## WORK TO BE COMPLETED:
Your copy should hold exactly the lines from the beginning of the listing below through the line with "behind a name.", without any pictures.

## SOURCE DATA:
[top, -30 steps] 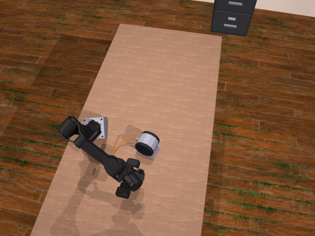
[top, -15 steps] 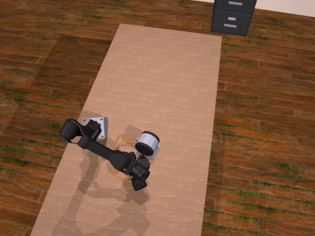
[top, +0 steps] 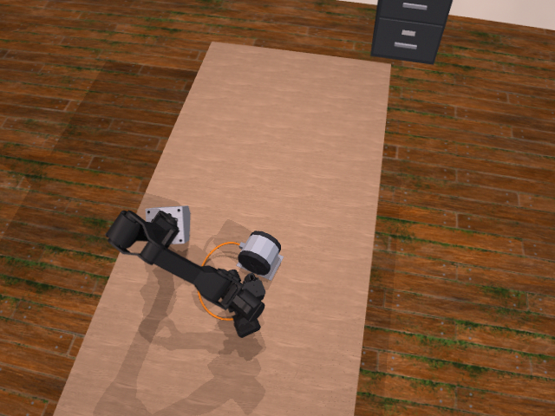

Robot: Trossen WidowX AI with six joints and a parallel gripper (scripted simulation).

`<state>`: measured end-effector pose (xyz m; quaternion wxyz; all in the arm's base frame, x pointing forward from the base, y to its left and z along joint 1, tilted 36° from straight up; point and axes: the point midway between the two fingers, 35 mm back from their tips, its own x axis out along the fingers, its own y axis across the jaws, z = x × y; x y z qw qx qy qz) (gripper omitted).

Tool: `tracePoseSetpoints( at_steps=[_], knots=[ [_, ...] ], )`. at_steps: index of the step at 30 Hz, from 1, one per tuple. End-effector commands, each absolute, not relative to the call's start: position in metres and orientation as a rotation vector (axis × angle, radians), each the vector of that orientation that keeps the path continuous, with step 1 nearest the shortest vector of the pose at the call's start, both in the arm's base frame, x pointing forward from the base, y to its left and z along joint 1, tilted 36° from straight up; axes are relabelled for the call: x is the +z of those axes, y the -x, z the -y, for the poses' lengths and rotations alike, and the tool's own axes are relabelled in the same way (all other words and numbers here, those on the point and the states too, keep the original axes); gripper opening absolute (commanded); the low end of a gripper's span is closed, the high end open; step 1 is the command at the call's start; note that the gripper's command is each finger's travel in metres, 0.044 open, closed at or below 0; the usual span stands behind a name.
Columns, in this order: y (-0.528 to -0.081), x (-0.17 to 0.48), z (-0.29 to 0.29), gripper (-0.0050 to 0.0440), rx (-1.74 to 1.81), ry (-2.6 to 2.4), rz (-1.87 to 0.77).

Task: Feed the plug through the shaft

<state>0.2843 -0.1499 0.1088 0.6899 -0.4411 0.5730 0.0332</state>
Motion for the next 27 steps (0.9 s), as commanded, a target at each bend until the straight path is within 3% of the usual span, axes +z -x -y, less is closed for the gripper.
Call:
tracePoseSetpoints(
  at_steps=[1,23,27],
  knots=[
    [-0.284,0.100,0.154,0.0160,0.084,0.984,-1.291],
    [-0.288,0.082,0.166,0.0160,0.083,0.984,-1.291],
    [-0.288,0.085,0.166,0.0116,0.077,0.985,-1.287]
  ],
)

## REPLY:
[top, -30 steps] 
[top, -15 steps] 
[top, +0 steps] 

Robot: Trossen WidowX AI with six joints and a parallel gripper (scripted simulation).

`<state>`: measured end-effector pose (xyz m; quaternion wxyz; all in the arm's base frame, x pointing forward from the base, y to its left and z along joint 1, tilted 36° from straight up; point and axes: the point midway between the two fingers, 35 mm back from their tips, its own x axis out along the fingers, its own y axis across the jaws, z = x × y; x y z qw qx qy qz) (gripper omitted).

Tool: `tracePoseSetpoints( at_steps=[_], knots=[ [_, ...] ], )`. at_steps: index of the step at 30 Hz, from 1, one per tuple. End-effector commands, each absolute, not relative to the call's start: position in metres and orientation as a rotation vector (axis × angle, radians), each the vector of that orientation that keeps the path continuous, with step 1 nearest the shortest vector of the pose at the call's start, both in the arm's base frame, x pointing forward from the base, y to its left and z along joint 1, tilted 36° from straight up; axes are relabelled for the call: x is the +z of those axes, y the -x, z the -y, for the poses' lengths and rotations alike, and the tool's own axes are relabelled in the same way (all other words and numbers here, those on the point and the states too, keep the original axes); gripper opening absolute (commanded); the low end of a gripper's span is closed, the high end open; step 1 is the command at the call's start; note that the gripper's command is each finger's travel in metres, 0.044 open, closed at or below 0; the usual span stands behind a name.

This completes the output for the exercise.